### Your objective
Exact transcription, pictures omitted: reproduce the listing below.

=== Begin Enclosure ===

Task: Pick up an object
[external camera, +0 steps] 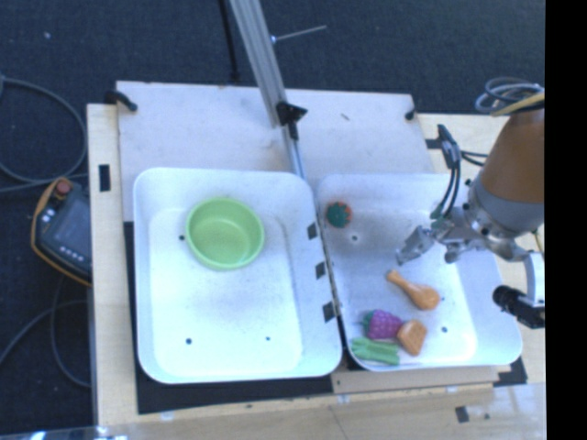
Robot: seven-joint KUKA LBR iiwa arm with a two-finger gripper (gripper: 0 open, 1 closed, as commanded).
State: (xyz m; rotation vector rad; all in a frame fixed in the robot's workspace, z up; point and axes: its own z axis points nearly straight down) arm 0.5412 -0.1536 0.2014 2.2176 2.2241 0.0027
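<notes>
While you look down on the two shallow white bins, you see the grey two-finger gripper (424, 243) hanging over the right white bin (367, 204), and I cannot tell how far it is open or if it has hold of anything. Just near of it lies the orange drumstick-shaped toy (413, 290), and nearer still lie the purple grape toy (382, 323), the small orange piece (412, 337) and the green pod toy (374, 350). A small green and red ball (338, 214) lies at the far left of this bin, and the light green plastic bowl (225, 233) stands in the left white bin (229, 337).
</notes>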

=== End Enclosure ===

### Task response
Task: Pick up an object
[external camera, +0 steps] 
Robot: seven-joint KUKA LBR iiwa arm with a two-finger gripper (gripper: 0 open, 1 closed, as commanded).
State: (xyz m; rotation vector rad; all in a frame fixed in the robot's workspace, z up; point and axes: its own z axis points nearly straight down) arm 0.5412 -0.1536 0.2014 2.2176 2.2241 0.0027
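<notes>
While you look down on the two shallow white bins, you see the grey two-finger gripper (424, 243) hanging over the right white bin (367, 204), and I cannot tell how far it is open or if it has hold of anything. Just near of it lies the orange drumstick-shaped toy (413, 290), and nearer still lie the purple grape toy (382, 323), the small orange piece (412, 337) and the green pod toy (374, 350). A small green and red ball (338, 214) lies at the far left of this bin, and the light green plastic bowl (225, 233) stands in the left white bin (229, 337).
</notes>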

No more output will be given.